Glenn Close presented the best actor award to Robert Redford for “All Is Lost.” The veteran actor-director and founder of the Sundance Institute received the first standing ovation of the evening, which lasted nearly a minute.
“Getting the chance to hear my colleagues, people who are of my profession, tell their stories and love and passion for the work, where the work is paramount,” was meaningful to him, he said of the evening. He told a story about how his career began in New York as an actor in 1959-60 with his first theatrical production.

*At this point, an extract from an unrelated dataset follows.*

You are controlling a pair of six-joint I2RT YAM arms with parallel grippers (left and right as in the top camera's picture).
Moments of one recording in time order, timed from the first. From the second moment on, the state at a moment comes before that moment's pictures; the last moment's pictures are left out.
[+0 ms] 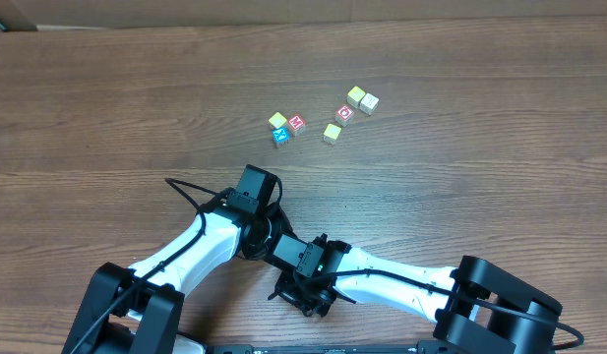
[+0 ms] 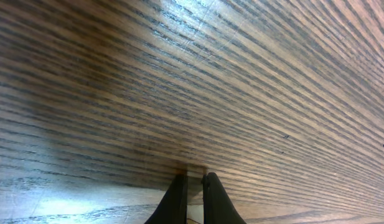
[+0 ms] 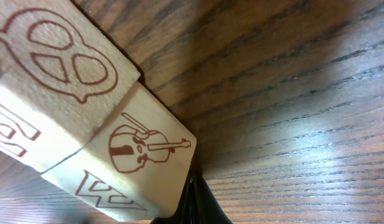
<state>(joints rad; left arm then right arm) -0.42 1.55 0.69 -0.45 0.21 -0.94 1.11 1.79 0.95 -0.48 -0.27 1.63</state>
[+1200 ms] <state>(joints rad) -0.42 1.56 0.69 -0.40 0.22 -0.93 1.11 1.79 0.95 -0.46 -0.25 1.63</state>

“But I thought, I have a small part in it but I don’t think this is a very good play … but what do I know? I’m 21 years old.” They played in New Haven and Washington, “and it didn’t get any better,” he said. The director gave them “a locker room pep talk,” and then they get to New York. After he got a tremendous reaction from the audience, he thought, “I guess I’m wrong. Eleanor Roosevelt was in the audience, she was crying, and I thought. ‘I guess I’m wrong.”
The next day as he was having dinner with fellow cast members and managers, someone brought him a copy of the newspaper with the review of the play. The New York Times critic panned the play and said of his performance, “What a sorry excuse for an actor.” Suddenly, he said, “The restaurant got empty.”
He added of those years in New York, he “found out how important craft was, and what comes with craft is discipline. They’re very valuable qualities to me because I wasn’t the most disciplined character at that time, and so I have great reverence” for my peers.
He singled out director J.C. Chandor with “special gratitude” and added, “I love that film. It was like pure cinema. The fact that there was no dialogue, the fact that there were no voices, the fact that it was stripped clean of any kind of interference between the viewer and the character that was taking that particular journey,” and that “the challenges it presented gave me a chance to go back to my roots.”
He paraphrased T.S. Eliot’s poem, “something to the effect,” he said, that you come to the end and make a beginning and see it for the first time and what we call the beginning is often the end, and to make an end is to make a beginning.
“I think that’s what happened to me in this film,” said Redford. “I had the chance to be invested in the purest form of just being an actor again.”